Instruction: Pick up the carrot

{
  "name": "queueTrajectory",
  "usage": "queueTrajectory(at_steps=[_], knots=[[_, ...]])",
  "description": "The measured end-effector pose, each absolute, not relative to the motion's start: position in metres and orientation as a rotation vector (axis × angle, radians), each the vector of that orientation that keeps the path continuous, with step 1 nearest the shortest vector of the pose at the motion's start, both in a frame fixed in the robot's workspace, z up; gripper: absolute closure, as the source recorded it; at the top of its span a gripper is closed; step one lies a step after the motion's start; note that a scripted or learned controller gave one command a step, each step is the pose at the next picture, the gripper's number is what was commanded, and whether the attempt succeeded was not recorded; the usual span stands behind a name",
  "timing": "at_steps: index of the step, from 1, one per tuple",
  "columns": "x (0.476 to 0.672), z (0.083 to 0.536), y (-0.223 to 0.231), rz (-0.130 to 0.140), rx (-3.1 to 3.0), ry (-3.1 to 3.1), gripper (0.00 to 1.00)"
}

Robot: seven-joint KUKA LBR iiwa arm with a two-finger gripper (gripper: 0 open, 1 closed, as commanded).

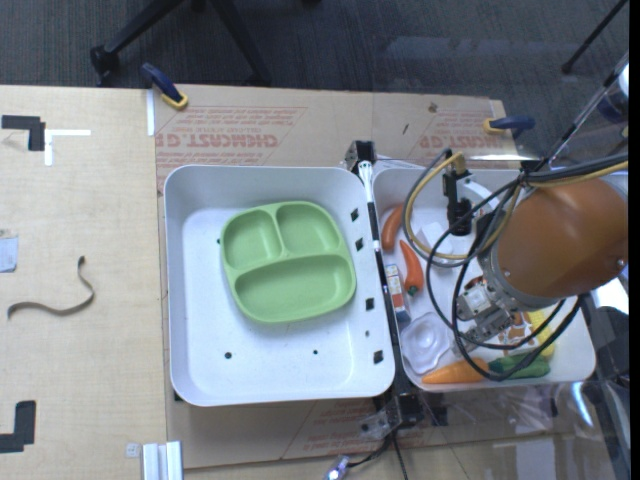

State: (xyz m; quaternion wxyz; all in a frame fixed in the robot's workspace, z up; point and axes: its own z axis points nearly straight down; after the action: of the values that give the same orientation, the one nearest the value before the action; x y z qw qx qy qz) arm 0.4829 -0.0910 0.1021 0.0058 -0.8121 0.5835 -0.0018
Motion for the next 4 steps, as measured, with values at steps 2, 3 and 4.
queueTrajectory(at_steps=[2, 3, 4], knots=[[0.484, 0.119, -0.086, 0.002, -2.537, 1.819, 1.00], [0.480, 0.361, -0.137, -0.004, -2.657, 1.659, 1.00], [0.486, 0.118, -0.181, -0.033, -2.711, 1.576, 1.00]])
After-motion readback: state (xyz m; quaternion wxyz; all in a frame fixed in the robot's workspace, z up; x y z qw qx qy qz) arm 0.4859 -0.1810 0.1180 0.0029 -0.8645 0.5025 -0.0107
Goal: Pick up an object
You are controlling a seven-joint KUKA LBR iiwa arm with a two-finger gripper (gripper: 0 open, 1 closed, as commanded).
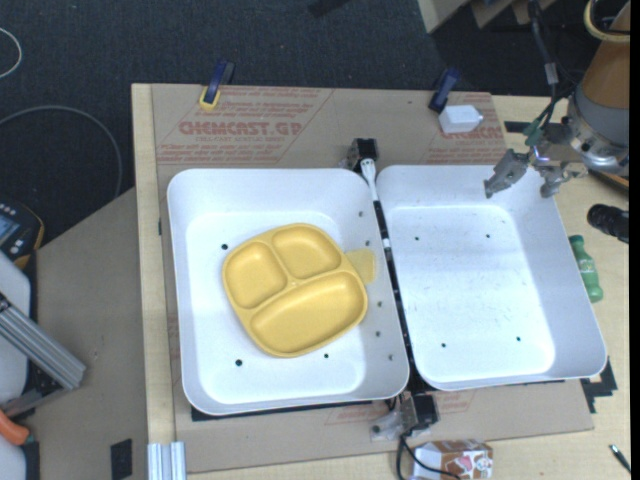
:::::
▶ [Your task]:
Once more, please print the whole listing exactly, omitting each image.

▶ [Output]:
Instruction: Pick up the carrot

{
  "name": "queueTrajectory",
  "usage": "queueTrajectory(at_steps=[_], knots=[[_, ...]])",
  "description": "The measured end-effector pose, each absolute, not relative to the motion's start: position in metres and orientation as a rotation vector (axis × angle, radians), each the vector of that orientation that keeps the path continuous, with step 1 nearest the shortest vector of the pose at the motion's start, both in a frame fixed in the robot's workspace, z up; gripper: absolute closure, as the source recorded it; at the top of its span a gripper is closed; step one lies a step after the motion's start; note that a scripted or learned controller gave one command a step, each step is the pose at the next picture, the gripper's number is what was commanded, and whether the attempt succeeded was not recorded; the usual span stands behind a name",
  "timing": "at_steps: index of the step, from 1, one per tuple",
  "columns": "x (0.476 to 0.672), z (0.083 to 0.536), y (-0.223 to 0.231), rz (-0.130 to 0.140), rx (-3.1 to 3.0), ry (-3.1 to 3.1), gripper (0.00 to 1.00)"
}

Robot: seven-joint KUKA LBR iiwa arm with a two-finger gripper (gripper: 0 open, 1 closed, as commanded).


State: (xyz m; quaternion wxyz; all in a frame fixed in the robot's workspace, z up; point and axes: its own z axis points nearly straight down; after the action: of the values that give the same orientation, the one nearest the value before the action; x y z qw qx qy qz) arm 0.4829 -0.0910 0.1021 0.0058 -0.8121 0.5835 -0.0018
Motion for the next 4 steps, as measured, with values at steps 2, 3 and 4.
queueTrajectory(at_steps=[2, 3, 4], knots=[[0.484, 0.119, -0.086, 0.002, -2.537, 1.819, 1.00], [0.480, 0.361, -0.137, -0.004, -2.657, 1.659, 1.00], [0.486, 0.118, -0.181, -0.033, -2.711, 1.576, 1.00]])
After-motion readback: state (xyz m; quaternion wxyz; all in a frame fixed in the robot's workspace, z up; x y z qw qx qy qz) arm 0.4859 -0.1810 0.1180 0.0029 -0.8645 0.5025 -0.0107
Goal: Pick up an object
You are controlling a seven-joint KUKA LBR iiwa arm with a two-finger gripper (gripper: 0 open, 1 closed, as commanded).

This completes the output.